*Exercise details*.
From the line with "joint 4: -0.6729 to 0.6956" through the line with "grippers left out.", inclusive, return each line of the data below exactly and leave the rest out.

Segment Open

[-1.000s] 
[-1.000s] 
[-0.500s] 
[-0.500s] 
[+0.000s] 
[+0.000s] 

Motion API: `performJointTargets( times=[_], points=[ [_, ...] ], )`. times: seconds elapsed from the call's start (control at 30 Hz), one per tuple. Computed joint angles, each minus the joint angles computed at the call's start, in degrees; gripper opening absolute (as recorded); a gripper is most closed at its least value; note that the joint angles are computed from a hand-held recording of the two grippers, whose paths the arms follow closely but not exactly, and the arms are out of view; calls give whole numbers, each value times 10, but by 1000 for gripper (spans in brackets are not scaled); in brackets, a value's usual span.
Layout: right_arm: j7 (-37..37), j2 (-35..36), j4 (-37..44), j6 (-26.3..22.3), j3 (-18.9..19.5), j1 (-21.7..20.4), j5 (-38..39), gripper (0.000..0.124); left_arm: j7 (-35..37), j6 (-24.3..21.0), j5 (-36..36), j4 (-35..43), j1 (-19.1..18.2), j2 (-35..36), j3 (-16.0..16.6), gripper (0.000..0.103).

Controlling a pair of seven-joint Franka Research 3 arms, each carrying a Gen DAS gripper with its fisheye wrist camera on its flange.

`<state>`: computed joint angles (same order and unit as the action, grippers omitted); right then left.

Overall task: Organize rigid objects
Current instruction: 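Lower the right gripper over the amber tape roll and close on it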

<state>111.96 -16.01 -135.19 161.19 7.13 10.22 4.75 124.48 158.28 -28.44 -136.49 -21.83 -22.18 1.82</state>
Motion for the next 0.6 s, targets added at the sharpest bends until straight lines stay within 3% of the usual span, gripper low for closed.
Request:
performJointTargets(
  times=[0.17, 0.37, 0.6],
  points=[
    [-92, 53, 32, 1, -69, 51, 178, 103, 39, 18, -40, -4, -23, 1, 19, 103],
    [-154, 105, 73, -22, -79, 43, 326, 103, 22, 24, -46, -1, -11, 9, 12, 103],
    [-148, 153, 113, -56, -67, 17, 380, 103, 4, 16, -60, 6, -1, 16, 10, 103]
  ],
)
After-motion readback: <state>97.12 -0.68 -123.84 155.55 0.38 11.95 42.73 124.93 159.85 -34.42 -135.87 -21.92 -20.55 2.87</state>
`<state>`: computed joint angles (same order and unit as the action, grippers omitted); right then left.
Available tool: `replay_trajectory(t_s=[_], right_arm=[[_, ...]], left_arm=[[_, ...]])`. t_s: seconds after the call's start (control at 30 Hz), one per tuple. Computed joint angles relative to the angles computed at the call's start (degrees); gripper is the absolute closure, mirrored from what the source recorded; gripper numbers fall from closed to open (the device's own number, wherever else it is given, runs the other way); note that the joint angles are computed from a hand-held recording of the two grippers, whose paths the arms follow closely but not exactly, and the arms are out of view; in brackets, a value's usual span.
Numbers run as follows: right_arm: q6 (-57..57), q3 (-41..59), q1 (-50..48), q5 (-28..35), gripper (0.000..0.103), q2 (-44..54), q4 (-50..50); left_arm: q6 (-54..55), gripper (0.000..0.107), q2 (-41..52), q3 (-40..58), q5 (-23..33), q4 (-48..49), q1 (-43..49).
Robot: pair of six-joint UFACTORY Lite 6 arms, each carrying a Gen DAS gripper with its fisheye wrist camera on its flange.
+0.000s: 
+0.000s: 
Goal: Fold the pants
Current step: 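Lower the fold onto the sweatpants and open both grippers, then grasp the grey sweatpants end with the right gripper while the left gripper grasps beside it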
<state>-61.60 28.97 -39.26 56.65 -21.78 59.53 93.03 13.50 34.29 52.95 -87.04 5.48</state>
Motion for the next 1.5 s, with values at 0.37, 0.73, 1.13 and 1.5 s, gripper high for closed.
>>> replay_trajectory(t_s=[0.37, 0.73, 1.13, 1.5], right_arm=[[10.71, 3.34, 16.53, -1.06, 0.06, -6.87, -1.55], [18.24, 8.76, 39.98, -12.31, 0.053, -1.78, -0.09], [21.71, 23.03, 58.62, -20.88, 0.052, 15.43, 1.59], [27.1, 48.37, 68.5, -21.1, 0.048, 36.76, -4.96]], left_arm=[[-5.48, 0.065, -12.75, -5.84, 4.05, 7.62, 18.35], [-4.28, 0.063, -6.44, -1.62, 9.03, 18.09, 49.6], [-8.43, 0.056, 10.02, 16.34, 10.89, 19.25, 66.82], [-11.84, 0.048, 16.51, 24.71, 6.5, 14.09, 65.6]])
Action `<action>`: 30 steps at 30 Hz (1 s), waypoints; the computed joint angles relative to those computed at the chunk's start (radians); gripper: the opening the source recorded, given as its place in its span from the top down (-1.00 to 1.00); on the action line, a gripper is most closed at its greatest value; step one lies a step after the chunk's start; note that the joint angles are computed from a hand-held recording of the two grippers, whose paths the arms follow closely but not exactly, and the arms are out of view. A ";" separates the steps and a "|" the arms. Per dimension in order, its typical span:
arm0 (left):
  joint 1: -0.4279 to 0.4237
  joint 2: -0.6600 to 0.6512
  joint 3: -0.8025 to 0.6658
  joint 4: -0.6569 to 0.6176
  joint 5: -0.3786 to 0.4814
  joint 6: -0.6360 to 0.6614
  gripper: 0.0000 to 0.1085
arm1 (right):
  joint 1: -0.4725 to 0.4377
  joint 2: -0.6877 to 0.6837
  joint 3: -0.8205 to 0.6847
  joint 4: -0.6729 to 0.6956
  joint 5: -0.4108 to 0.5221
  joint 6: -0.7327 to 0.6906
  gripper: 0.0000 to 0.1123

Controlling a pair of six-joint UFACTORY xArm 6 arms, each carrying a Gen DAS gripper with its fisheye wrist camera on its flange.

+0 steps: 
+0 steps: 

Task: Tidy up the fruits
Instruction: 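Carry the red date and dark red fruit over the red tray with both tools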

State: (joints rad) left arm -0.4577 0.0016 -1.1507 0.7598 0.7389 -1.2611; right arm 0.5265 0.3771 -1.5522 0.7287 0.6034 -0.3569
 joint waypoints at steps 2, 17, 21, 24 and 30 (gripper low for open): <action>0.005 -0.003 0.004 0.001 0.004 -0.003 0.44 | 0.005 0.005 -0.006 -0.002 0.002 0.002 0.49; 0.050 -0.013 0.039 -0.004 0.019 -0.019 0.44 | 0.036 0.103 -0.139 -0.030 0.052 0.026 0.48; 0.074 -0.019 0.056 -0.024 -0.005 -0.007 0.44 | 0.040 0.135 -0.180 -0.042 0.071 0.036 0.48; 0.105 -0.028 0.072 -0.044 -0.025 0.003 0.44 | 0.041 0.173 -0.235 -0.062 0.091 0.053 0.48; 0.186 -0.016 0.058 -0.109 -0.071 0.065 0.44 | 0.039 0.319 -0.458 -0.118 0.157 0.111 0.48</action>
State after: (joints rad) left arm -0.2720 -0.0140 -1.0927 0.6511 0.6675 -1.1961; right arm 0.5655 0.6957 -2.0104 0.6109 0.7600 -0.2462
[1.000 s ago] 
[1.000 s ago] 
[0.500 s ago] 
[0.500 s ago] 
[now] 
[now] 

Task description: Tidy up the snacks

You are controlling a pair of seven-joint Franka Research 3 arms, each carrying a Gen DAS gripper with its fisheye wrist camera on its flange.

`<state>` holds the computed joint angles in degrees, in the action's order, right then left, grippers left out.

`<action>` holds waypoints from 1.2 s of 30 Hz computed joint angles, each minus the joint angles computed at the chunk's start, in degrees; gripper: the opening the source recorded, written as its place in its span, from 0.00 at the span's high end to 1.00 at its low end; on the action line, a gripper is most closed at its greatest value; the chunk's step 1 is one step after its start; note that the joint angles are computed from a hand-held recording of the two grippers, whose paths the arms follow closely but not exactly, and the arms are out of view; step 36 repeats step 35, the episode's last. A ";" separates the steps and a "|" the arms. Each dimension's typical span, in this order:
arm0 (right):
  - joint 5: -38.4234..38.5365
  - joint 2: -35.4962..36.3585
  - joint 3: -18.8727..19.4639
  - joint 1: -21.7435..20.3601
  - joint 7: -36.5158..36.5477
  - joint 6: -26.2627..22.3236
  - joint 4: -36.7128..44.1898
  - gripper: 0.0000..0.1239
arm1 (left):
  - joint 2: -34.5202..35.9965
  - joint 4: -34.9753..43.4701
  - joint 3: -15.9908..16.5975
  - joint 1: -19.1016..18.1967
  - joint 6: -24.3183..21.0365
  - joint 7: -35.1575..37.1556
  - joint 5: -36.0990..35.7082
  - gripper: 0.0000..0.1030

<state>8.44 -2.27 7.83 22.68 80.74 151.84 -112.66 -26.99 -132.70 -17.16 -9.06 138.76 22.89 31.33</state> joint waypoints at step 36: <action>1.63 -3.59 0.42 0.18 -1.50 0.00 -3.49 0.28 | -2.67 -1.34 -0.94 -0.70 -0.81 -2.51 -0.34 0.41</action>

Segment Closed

*Result of this exercise*.
  joint 4: -0.6729 to 0.6956
  joint 5: -0.4108 to 0.5221
  joint 6: -0.7327 to 0.6906
  gripper: 0.0000 to 0.1123

Controlling a pair of six-joint UFACTORY xArm 6 arms, each carrying a Gen DAS gripper with its fisheye wrist camera on its flange.

+0 steps: 
+0 steps: 

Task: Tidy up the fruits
Instruction: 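Carry the red date and dark red fruit over the red tray with both tools
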
State: (joints rad) left arm -0.4577 0.0016 -1.1507 0.7598 0.7389 -1.2611; right arm 0.5265 0.3771 -1.5522 0.7287 0.6034 -0.3569
 joint waypoints at steps 2, 17, 21, 24 and 30 (gripper low for open): <action>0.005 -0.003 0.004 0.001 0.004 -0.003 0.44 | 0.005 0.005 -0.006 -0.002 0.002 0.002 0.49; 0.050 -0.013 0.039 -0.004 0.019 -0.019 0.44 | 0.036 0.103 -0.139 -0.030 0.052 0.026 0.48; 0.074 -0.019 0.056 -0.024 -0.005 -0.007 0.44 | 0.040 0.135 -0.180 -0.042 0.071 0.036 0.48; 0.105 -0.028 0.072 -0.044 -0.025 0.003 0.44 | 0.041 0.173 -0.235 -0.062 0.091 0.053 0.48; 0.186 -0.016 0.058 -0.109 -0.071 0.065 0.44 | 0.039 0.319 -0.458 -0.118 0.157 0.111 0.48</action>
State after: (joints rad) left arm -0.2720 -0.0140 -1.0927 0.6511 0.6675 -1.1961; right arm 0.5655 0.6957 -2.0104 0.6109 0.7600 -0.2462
[1.000 s ago] 
[1.000 s ago] 
[0.500 s ago] 
[0.500 s ago] 
[now] 
[now] 

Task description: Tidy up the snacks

You are controlling a pair of seven-joint Franka Research 3 arms, each carrying a Gen DAS gripper with its fisheye wrist camera on its flange.

`<state>` holds the computed joint angles in degrees, in the action's order, right then left, grippers left out.

This completes the required output.